Le directeur de l’agence régionale de santé Grand Est limogé après ses propos sur l’hôpital de Nancy

Par Epoch Times avec AFP
8 avril 2020
Mis à jour: 8 avril 2020

Christophe Lannelongue avait suscité un tollé en estimant en pleine pandémie du coronavirus qu’il fallait poursuivre les suppressions de postes au CHRU de Nancy

Le gouvernement a mis fin mercredi aux fonctions de directeur de l’Agence régionale de Santé Grand Est de Christophe Lannelongue, qui avait suscité un tollé en estimant en pleine pandémie du coronavirus qu’il fallait poursuivre les suppressions de postes au CHRU de Nancy.

« Le directeur de cabinet du ministre de la Santé m’a contacté ce matin pour me dire que le gouvernement souhaitait mettre fin à mes fonctions en raison du débat sur le CHU de Nancy », a expliqué M. Lannelongue.

Dans un entretien à Libération, l’ex-conseiller de Marisol Touraine, l’ancienne ministre de la Santé ,révèle « un licenciement politique ». « Je ne fais pas de politique, je suis un fonctionnaire loyal ». « Je ne dis pas que je suis indispensable. On faisait et on fait du très bon travail, avec des équipes et du personnel soignant remarquables », souligne-t-il.

« Il y a un malentendu »

Interrogé vendredi 3 avril lors d’une conférence de presse téléphonique, il a estimé qu’il n’y avait « pas de raison de remettre en cause » le comité interministériel de la performance et de la modernisation de l’offre de soins hospitaliers (Copermo), qui prévoit la suppression sur cinq ans de 174 lits (sur 1 577 en 2018) et de 598 postes au CHRU de Nancy (sur environ 9 000).

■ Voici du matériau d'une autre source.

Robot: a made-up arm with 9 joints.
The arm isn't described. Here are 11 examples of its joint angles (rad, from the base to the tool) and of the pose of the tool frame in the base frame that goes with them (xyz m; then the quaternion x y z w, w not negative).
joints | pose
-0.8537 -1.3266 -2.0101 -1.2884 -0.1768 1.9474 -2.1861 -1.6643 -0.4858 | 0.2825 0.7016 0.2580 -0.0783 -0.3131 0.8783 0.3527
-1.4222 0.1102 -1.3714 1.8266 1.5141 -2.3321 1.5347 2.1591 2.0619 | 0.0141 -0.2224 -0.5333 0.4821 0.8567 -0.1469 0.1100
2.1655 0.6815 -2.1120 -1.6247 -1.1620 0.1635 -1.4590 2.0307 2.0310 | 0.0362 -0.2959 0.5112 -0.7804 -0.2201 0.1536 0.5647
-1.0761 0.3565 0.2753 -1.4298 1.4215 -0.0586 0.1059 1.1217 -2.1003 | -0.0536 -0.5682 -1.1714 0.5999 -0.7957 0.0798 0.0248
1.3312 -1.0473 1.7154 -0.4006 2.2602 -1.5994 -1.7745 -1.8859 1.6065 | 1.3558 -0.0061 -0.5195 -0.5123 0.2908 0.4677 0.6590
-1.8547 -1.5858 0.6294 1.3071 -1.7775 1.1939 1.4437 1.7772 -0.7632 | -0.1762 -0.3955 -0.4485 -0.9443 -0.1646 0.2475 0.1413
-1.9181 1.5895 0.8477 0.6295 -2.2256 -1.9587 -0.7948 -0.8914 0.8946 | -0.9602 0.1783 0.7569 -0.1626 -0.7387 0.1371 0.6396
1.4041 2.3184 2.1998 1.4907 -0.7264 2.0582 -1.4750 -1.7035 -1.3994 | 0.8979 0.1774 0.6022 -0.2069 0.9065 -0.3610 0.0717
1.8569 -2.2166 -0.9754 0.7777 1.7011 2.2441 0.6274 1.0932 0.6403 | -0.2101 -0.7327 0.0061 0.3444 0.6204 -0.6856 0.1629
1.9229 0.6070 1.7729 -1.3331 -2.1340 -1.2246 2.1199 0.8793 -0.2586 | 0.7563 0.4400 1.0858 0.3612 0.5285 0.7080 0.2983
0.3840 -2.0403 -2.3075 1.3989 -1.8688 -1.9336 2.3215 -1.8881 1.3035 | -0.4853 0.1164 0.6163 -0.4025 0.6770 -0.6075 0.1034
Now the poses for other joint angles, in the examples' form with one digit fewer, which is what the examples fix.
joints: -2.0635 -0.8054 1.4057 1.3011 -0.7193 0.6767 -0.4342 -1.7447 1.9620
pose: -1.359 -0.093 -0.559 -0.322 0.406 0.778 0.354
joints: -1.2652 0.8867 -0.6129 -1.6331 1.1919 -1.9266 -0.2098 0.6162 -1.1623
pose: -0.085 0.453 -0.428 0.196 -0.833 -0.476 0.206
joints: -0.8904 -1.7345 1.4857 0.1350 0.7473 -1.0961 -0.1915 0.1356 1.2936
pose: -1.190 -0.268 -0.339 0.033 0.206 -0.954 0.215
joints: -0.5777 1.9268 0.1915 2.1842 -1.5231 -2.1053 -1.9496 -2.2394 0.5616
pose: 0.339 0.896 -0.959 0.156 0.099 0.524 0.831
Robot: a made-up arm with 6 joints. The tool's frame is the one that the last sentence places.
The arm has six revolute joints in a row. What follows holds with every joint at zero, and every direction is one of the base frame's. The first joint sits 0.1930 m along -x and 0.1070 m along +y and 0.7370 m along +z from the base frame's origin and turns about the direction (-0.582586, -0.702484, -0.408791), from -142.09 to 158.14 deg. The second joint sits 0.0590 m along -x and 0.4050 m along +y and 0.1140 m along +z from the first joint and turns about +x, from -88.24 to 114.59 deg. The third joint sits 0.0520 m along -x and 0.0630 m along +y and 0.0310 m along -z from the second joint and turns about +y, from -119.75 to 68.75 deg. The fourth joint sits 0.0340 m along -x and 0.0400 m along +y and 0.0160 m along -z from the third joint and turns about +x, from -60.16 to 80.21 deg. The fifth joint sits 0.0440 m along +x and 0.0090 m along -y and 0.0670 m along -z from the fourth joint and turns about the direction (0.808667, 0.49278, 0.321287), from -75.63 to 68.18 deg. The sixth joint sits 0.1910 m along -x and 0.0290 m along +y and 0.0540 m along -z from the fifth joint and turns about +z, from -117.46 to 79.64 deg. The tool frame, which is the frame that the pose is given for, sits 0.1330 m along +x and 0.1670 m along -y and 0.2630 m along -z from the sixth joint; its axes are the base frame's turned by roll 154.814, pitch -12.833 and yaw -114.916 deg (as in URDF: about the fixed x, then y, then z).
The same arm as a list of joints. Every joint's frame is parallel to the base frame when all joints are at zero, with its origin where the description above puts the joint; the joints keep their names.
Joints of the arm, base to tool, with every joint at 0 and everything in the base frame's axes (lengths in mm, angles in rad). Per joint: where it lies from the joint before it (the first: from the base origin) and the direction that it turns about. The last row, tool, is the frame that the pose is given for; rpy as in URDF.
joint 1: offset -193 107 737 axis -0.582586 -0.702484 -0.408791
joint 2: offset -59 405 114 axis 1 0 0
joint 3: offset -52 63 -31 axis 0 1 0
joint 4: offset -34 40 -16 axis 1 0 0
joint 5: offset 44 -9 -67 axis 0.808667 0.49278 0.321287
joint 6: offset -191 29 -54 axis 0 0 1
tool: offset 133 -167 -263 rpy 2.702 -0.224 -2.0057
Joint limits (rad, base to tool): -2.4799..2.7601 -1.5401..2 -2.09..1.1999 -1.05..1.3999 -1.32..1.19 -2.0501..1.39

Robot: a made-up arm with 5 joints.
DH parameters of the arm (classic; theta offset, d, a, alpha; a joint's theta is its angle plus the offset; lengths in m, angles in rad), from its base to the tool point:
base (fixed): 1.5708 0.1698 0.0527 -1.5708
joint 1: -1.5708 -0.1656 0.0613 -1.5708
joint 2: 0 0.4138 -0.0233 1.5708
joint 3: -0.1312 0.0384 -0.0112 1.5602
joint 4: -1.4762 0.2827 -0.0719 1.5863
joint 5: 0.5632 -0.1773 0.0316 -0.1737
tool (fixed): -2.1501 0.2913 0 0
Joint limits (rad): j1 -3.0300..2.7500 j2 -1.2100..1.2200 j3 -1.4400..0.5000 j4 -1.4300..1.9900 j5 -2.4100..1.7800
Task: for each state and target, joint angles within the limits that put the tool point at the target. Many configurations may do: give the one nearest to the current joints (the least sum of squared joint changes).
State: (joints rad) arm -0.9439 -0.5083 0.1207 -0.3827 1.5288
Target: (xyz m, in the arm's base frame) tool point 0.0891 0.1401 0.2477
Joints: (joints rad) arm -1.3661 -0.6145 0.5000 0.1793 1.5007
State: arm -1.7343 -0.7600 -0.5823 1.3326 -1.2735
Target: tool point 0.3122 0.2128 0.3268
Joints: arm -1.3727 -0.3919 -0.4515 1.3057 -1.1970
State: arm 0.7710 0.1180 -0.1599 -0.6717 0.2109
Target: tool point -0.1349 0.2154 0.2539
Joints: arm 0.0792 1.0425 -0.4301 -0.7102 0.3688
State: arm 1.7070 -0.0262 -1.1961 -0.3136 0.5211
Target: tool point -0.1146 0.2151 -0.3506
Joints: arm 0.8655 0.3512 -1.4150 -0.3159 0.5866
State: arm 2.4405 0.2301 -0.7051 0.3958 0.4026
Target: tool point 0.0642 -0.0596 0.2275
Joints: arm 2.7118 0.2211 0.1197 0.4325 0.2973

« Nous aurons quelques semaines de retard mais la trajectoire restera la même », avait-il ajouté. Ces propos avaient suscité l’ire de nombreux élus lorrains, qui ont été plusieurs à écrire à Olivier Véran.

« Il y a un malentendu. À aucun moment je n’ai remis en doute la légitimité du ministre [de la Santé] à décider, ce qu’il a fait dimanche puisqu’il a annoncé qu’il y avait bien suspension du projet et que la question serait reprise plus tard », a indiqué Christophe Lannelongue, expliquant retourner à l’Inspection générale des affaires sociales (IGAS).

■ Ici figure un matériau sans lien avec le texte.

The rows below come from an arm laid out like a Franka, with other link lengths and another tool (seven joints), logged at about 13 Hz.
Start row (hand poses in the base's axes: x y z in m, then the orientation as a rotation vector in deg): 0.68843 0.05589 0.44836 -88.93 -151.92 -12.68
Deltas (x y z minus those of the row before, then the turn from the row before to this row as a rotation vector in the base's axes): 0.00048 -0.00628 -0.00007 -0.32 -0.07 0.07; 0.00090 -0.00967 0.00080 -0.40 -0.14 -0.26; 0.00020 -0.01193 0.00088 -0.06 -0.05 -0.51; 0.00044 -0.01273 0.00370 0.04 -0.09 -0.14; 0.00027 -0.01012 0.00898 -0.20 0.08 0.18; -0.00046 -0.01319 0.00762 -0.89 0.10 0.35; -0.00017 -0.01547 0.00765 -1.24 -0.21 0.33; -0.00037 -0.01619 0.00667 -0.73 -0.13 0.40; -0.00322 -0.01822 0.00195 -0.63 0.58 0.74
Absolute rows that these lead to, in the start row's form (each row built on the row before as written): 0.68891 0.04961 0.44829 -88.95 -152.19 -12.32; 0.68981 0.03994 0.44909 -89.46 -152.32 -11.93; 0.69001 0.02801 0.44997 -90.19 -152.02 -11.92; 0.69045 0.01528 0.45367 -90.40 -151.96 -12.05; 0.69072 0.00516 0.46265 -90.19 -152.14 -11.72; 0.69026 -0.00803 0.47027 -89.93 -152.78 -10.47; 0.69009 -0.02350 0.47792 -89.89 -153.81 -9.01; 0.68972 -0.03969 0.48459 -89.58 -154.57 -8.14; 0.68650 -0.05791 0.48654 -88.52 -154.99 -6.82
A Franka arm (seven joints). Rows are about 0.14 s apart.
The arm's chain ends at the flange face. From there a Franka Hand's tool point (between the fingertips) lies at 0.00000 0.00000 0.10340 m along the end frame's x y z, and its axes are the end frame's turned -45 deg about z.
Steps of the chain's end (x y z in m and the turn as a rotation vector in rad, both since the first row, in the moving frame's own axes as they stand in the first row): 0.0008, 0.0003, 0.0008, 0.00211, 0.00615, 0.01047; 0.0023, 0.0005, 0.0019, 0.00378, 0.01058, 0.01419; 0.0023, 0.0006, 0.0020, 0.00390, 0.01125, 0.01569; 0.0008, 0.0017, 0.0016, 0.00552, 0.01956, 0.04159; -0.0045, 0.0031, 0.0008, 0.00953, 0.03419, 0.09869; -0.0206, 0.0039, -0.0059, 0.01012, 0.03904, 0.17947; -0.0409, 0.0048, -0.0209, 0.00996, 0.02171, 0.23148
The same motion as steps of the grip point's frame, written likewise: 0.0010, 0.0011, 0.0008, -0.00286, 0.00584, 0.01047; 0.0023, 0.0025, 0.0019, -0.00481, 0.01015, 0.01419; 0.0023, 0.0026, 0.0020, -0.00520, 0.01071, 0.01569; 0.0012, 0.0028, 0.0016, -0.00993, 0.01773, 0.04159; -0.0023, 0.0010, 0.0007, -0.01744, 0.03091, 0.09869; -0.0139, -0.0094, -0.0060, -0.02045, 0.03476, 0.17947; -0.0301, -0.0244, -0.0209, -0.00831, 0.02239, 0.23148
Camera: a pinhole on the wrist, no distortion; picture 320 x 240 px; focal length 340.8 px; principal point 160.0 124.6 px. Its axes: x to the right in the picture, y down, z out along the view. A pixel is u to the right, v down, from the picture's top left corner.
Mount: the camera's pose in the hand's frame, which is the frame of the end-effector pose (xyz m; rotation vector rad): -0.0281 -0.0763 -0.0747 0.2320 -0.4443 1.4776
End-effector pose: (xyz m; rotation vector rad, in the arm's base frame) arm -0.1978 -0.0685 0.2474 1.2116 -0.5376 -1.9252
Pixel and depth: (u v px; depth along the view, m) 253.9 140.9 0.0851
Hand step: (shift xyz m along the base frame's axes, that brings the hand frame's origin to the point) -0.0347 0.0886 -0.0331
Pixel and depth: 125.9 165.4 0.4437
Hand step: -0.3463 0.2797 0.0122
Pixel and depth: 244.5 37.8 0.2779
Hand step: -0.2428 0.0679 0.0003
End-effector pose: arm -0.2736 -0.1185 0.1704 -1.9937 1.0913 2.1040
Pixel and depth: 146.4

Suspension de tous les plans de réorganisation

« Les équipes médicales sont très satisfaites de la manière dont l’ARS a réagi » à la crise du coronavirus, a estimé M. Lannelongue, qui va retourner à l’Igas. « On a multiplié par trois les capacités de réanimation, on a fait en sorte que dans la région Grand Est, tous les malades aient été pris en charge », a-t-il fait valoir, alors que la région est l’une des plus gravement touchées par l’épidémie.

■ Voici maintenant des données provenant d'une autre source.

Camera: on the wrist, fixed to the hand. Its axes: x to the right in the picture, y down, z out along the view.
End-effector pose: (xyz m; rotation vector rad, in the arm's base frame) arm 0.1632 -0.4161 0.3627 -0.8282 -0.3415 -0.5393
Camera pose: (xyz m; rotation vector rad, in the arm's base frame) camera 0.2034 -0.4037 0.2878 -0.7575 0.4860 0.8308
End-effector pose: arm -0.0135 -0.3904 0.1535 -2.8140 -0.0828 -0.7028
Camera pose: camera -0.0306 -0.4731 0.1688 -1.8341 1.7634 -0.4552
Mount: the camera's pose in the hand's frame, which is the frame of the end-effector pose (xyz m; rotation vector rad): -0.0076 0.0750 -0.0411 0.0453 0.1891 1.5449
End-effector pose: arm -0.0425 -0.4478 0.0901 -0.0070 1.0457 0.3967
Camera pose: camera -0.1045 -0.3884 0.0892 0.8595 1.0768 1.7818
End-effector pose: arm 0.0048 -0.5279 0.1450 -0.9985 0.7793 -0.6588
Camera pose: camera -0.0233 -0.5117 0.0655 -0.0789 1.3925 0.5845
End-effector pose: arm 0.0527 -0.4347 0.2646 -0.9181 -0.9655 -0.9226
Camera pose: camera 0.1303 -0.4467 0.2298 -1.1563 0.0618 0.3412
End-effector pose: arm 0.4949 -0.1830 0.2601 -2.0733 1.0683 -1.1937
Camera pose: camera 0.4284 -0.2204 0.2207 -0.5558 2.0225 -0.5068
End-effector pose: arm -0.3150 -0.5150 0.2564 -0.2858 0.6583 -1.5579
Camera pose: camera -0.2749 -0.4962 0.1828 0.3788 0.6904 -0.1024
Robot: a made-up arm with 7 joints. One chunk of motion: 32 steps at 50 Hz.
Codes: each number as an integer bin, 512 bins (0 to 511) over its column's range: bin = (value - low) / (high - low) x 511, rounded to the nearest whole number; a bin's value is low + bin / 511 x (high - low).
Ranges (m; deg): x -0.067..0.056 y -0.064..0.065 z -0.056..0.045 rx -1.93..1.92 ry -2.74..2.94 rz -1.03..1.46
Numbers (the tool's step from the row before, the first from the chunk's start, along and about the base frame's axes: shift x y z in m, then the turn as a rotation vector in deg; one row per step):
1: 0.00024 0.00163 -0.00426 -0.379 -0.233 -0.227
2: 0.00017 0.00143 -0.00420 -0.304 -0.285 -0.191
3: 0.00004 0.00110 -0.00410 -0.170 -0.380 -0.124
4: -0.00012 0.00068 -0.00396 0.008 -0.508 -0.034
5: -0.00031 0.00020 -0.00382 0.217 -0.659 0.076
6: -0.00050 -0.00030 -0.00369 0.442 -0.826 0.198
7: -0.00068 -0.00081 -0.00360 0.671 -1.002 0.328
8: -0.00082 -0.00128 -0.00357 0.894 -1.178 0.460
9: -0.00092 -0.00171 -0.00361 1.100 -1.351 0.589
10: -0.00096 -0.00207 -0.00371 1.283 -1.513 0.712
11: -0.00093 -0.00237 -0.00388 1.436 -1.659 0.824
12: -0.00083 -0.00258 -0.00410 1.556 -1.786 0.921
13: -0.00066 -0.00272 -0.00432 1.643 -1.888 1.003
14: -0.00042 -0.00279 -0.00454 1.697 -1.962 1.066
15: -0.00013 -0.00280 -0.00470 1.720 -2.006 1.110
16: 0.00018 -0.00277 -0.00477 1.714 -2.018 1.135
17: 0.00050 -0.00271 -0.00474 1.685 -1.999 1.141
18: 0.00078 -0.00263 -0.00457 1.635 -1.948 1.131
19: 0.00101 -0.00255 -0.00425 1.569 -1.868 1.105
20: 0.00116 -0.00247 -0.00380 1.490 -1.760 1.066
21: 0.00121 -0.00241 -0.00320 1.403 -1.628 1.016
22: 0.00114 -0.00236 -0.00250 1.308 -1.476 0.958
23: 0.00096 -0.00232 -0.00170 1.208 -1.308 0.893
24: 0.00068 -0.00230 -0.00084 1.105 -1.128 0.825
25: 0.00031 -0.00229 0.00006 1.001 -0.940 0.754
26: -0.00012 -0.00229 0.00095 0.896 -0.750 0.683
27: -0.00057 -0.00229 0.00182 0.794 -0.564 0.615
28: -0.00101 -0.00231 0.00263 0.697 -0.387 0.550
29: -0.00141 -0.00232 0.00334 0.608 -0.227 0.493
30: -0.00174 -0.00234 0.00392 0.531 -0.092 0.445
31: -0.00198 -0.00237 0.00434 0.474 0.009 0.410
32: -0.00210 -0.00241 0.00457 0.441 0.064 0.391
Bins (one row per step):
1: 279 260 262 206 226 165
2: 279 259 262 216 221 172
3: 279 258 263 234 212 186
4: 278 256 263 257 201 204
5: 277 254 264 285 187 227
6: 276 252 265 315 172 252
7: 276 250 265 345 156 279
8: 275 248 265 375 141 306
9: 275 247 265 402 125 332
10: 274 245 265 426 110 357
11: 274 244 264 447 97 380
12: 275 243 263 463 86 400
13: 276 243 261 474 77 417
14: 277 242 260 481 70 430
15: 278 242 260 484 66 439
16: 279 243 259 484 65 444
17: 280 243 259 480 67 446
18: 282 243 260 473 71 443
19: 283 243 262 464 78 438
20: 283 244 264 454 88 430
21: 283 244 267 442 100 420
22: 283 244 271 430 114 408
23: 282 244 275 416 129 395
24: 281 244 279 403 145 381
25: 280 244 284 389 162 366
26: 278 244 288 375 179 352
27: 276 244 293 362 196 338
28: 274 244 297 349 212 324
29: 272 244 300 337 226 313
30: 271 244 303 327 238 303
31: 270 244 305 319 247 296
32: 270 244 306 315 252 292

Après la polémique, le ministre de la Santé avait ensuite annoncé le suspension de tous les plans de réorganisation. « À Nancy comme partout, l’heure est à la mobilisation de tous pour faire face au #COVID19. L’heure viendra de tirer les enseignements de cette crise sans précédent et de refonder notre hôpital. Tous les plans de réorganisation sont évidemment suspendus à la grande consultation qui suivra », avait tweeté Olivier Véran.